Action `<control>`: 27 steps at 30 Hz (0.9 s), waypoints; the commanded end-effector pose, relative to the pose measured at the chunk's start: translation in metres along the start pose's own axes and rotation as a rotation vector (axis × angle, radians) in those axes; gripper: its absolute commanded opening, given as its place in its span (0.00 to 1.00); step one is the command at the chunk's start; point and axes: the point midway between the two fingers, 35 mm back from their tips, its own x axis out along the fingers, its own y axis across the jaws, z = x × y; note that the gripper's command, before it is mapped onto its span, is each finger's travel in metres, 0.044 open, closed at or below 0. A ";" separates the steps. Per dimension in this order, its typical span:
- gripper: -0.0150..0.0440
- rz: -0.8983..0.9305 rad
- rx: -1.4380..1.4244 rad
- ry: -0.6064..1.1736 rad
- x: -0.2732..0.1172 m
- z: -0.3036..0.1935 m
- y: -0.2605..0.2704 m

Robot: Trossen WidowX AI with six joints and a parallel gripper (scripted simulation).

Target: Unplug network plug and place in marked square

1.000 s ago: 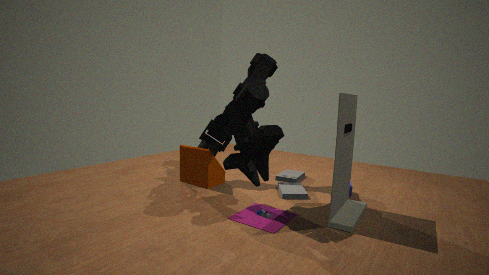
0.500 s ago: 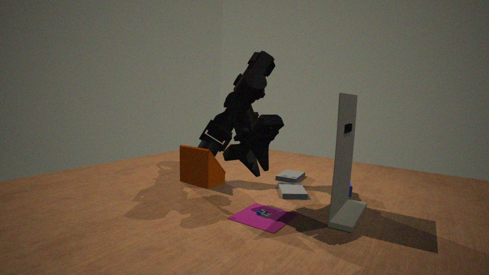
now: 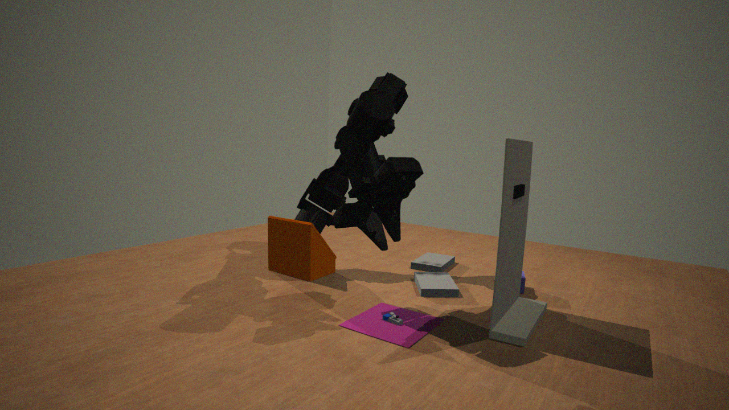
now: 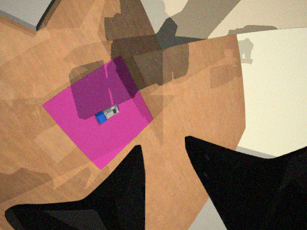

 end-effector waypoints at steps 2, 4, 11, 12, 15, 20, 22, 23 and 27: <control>0.52 0.000 -0.001 0.002 -0.008 -0.001 -0.009; 0.52 0.000 -0.002 0.002 -0.013 -0.002 -0.013; 0.52 -0.001 0.000 0.004 -0.030 -0.003 -0.027; 0.52 -0.002 0.000 0.004 -0.033 -0.003 -0.029; 0.52 -0.002 0.001 0.005 -0.041 -0.003 -0.035; 0.52 -0.003 0.002 0.005 -0.054 -0.003 -0.043; 0.52 -0.004 0.002 0.004 -0.060 -0.003 -0.047; 0.52 -0.004 0.002 0.004 -0.063 -0.002 -0.048; 0.52 -0.003 0.000 0.003 -0.074 -0.002 -0.054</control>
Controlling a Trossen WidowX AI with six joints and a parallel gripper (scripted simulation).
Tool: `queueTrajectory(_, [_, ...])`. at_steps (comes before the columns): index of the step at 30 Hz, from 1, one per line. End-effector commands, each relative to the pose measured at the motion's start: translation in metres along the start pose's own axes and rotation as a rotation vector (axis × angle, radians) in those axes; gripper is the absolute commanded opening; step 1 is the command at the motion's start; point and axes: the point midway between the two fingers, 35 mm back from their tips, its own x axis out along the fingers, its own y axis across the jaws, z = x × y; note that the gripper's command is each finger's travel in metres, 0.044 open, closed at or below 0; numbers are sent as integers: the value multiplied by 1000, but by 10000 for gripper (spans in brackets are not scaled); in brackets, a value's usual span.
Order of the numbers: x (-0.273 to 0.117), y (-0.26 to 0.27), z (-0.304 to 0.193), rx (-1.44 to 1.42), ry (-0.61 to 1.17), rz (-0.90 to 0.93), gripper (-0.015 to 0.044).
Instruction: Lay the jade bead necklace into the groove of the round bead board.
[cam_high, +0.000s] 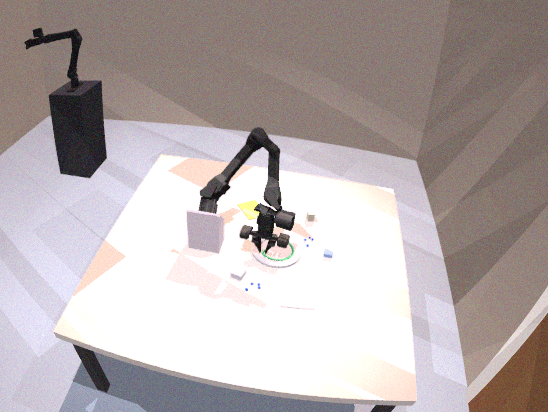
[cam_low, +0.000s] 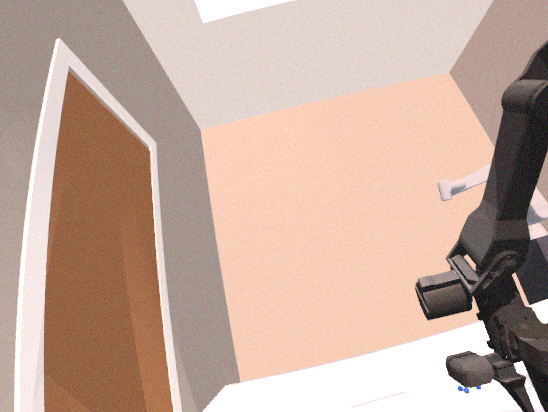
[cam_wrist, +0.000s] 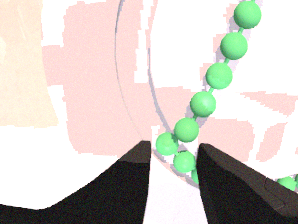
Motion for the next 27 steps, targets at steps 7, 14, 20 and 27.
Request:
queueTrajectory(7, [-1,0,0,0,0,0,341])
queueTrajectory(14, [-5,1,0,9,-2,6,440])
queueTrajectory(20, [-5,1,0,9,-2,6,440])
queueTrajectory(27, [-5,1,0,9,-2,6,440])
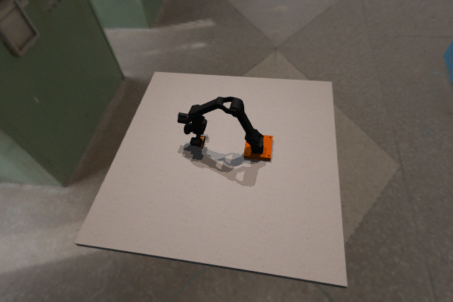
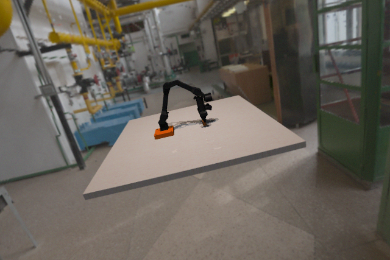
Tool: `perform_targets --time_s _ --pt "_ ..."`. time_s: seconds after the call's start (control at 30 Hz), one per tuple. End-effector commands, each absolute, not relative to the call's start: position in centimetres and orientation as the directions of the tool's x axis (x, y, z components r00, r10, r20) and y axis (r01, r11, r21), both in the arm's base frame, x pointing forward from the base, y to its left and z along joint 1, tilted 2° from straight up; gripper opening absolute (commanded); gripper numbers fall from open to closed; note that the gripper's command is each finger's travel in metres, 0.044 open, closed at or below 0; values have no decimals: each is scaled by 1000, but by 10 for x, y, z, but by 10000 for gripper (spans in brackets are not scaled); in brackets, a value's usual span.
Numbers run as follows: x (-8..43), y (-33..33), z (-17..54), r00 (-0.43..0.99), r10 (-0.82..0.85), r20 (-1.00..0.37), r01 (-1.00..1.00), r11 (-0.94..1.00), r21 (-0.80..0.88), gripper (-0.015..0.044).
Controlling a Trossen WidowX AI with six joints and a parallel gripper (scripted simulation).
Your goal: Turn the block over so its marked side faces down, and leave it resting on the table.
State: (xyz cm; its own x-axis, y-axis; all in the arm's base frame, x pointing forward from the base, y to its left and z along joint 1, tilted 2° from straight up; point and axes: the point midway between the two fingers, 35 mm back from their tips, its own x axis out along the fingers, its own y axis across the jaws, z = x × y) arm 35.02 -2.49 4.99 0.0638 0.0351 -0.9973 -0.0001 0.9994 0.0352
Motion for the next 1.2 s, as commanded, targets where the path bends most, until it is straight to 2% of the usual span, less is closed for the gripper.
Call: perform_targets --time_s 0.0,0.1,0.3,1.0,1.17 --pt "347 -25 38 46 31 -998 4 1000 31 440" --pt "347 -25 38 46 31 -998 4 1000 31 440" --pt "347 -25 38 46 31 -998 4 1000 31 282" --pt "347 -25 38 46 31 -998 4 1000 31 143" --pt "346 -26 63 46 30 -998 4 1000 31 11"
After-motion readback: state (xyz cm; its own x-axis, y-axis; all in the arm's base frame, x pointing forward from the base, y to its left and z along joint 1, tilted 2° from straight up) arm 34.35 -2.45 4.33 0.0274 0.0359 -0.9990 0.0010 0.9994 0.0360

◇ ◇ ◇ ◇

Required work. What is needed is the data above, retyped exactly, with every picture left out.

Task solution.
Action `<control>`: 27 steps at 30 Hz (0.9 s), waypoints; the commanded end-effector pose, relative to the pose measured at the chunk's start: translation in metres along the start pose's own axes and rotation as a rotation vector (axis × angle, radians) in those axes; gripper: its absolute commanded opening, given as its place in its span (0.00 to 1.00); step one is the command at the chunk's start; point and axes: the point midway between the two fingers, 35 mm back from their tips, its own x axis out along the fingers, its own y axis across the jaws, z = x × y; note that the gripper's command, before it is mapped onto its span, is each finger's travel in metres, 0.044 open, closed at or below 0. A ";" separates the steps. Per dimension in this order, its typical span:
- gripper: -0.0150..0.0440
- rz: -0.8983..0.9305 rad
- rx: -1.4380..1.4244 rad
- ry: -0.6064..1.1736 rad
- x: -0.2732..0.1172 m
- z: -0.3036..0.1935 m
- y: -0.2605..0.2704 m

Robot: Trossen WidowX AI with six joints and a parallel gripper (scripted simulation).

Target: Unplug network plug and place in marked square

1.000 s ago: 
0.500 s ago: 
now: 
now: 

 end-effector waypoints at steps 2, 4, 11, 12, 15, 20, 22, 23 and 27: <control>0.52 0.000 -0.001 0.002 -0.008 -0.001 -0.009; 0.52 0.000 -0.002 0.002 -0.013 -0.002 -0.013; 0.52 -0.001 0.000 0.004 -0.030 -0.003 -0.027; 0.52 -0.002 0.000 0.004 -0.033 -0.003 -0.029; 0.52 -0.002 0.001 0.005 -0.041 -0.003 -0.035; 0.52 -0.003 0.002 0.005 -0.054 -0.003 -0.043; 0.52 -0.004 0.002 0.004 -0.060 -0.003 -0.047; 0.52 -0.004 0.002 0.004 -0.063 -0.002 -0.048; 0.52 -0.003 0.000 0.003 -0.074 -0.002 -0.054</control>
Controlling a Trossen WidowX AI with six joints and a parallel gripper (scripted simulation).
Tool: `queueTrajectory(_, [_, ...])`. at_steps (comes before the columns): index of the step at 30 Hz, from 1, one per line. End-effector commands, each relative to the pose measured at the motion's start: translation in metres along the start pose's own axes and rotation as a rotation vector (axis × angle, radians) in those axes; gripper is the absolute commanded opening; step 1 is the command at the motion's start; point and axes: the point midway between the two fingers, 35 mm back from their tips, its own x axis out along the fingers, its own y axis across the jaws, z = x × y; note that the gripper's command is each finger's travel in metres, 0.044 open, closed at or below 0; numbers are sent as integers: the value multiplied by 1000, but by 10000 for gripper (spans in brackets are not scaled); in brackets, a value's usual span.
Order of the numbers: x (-0.273 to 0.117), y (-0.26 to 0.27), z (-0.304 to 0.193), rx (-1.44 to 1.42), ry (-0.61 to 1.17), rz (-0.90 to 0.93), gripper (-0.015 to 0.044).
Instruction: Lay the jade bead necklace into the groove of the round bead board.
[cam_high, +0.000s] 
[cam_low, +0.000s] 
[cam_wrist, +0.000s] 
Motion for the next 27 steps, targets at steps 7, 14, 20 and 27.
Request:
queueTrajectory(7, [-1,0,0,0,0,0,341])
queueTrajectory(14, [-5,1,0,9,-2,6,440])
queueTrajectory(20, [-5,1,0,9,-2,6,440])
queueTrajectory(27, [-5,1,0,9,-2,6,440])
Tool: `perform_targets --time_s _ --pt "_ ..."`. time_s: seconds after the call's start (control at 30 Hz), one per tuple. End-effector commands, each absolute, not relative to the call's start: position in centimetres and orientation as the directions of the tool's x axis (x, y, z components r00, r10, r20) and y axis (r01, r11, r21), both in the arm's base frame, x pointing forward from the base, y to its left and z along joint 1, tilted 2° from straight up; gripper opening absolute (commanded); gripper numbers fall from open to closed; note that the gripper's command is each finger's travel in metres, 0.044 open, closed at or below 0; values have no decimals: each is scaled by 1000, but by 10 for x, y, z, but by 10000 for gripper (spans in brackets are not scaled); in brackets, a value's usual span.
Numbers run as follows: x (-8..43), y (-33..33), z (-17..54), r00 (-0.43..0.99), r10 (-0.82..0.85), r20 (-1.00..0.37), r01 (-1.00..1.00), r11 (-0.94..1.00), r21 (-0.80..0.88), gripper (-0.015..0.044).
Controlling a Trossen WidowX AI with six joints and a parallel gripper (scripted simulation).
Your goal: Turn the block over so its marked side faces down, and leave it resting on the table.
State: (xyz cm; its own x-axis, y-axis; all in the arm's base frame, x pointing forward from the base, y to its left and z along joint 1, tilted 2° from straight up; point and axes: the point midway between the two fingers, 35 mm back from their tips, its own x axis out along the fingers, its own y axis across the jaws, z = x × y) arm 35.02 -2.49 4.99 0.0638 0.0351 -0.9973 -0.0001 0.9994 0.0352
Motion for the next 1.2 s, as commanded, targets where the path bends most, until it is straight to 2% of the usual span, less is closed for the gripper.
Call: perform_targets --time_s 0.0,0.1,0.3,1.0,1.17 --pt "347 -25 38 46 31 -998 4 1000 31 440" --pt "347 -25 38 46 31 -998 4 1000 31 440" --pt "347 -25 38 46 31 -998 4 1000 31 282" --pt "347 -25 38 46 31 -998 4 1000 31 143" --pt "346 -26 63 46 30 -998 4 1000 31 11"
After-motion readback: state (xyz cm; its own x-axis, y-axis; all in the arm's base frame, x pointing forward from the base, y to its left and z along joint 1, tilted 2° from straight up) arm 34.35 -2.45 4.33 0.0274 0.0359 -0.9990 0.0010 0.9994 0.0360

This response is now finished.